When a visitor from an EU country decides to click through to a product page on your website, where he or she would be able to purchase an item — you redirect this visitor to a third party marketplace.

In that case you get around the VAT hassle, because only non-EU customers will be able to buy directly from you. You are not required to pay VAT on their purchases.

And you let the third party marketplace worry about dealing with EU customers and the VAT mess.

Dodging the Bullet — In Practice

What we need for putting this thing into practice is an excellent WordPress plugin. The plugin needs to be able to flawlessly redirect visitors based on their geolocation. It also needs to do it on a per page or per post basis.

I was able to find one such plugin. It is called WordPress GeoIP Country Redirect and it is not free. It costs $15 but considering the tremendous hassle of VAT bureaucracy, I think it is not that much of an investment.

Try it out by clicking here. If you are accessing the page from an EU member country, you get redirected to a page saying “Welcome dear EU visitor!”. Otherwise, you will see the original page that says “Welcome dear visitor!”

The second thing needed is a third party marketplace for your digital goods. Thankfully, there are many of these around, most notably Etsy. In these, it is very simple to set up shop, upload your digital goods, and start selling. The marketplace deducts a small sales and/or listing fee and sends the remaining amount to your account (usually at PayPal).

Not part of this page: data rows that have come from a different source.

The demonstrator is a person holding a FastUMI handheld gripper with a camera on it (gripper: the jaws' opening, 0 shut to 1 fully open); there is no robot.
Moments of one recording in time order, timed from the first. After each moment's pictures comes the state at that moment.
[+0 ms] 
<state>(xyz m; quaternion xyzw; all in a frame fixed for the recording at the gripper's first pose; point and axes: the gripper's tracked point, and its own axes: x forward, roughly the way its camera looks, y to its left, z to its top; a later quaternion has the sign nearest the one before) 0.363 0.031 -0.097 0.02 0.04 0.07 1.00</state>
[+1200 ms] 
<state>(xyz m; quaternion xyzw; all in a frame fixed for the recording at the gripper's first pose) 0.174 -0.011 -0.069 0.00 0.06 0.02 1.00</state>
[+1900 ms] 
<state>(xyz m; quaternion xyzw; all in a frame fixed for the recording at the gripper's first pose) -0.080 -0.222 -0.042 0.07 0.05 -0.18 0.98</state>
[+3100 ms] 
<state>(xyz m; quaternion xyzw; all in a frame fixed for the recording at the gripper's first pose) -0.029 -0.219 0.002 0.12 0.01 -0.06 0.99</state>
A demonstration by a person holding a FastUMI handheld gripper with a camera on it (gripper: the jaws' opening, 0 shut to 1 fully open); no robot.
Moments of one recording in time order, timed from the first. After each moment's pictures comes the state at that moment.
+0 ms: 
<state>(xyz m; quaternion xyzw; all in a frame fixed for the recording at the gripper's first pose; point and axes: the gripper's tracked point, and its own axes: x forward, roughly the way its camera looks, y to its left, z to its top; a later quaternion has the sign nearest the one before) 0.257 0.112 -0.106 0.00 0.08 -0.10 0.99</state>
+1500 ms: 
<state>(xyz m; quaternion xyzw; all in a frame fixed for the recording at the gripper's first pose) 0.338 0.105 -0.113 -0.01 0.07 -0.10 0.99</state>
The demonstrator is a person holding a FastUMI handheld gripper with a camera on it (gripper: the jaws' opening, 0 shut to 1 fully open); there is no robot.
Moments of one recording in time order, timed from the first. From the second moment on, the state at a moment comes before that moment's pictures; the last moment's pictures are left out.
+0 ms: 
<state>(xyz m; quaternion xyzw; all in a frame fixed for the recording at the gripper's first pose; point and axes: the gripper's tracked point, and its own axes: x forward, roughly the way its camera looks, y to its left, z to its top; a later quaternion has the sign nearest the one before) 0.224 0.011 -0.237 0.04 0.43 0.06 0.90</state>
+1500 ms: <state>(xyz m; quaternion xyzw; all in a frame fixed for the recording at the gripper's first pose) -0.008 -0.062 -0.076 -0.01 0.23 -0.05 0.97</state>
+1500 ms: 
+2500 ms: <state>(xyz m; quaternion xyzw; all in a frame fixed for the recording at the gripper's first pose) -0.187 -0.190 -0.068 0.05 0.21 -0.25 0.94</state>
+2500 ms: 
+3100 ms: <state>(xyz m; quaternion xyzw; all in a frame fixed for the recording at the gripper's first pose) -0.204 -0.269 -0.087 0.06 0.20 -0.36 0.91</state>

I believe that this is a simple and elegant solution that lets you keep selling your digital products and services to customers worldwide without being burdened by the bureaucratic non-sense of value added taxation procedures.

Also, very importantly, it lets you remain competitive in a business where every penny or cent counts.

Important Note

The above information is intended for educational purposes only. It is not to be construed as legal advice, tax advice, accounting advice, or any other kind of advice in any professional capacity.
Seek professional help from said trades to double-check any information put forward in this post.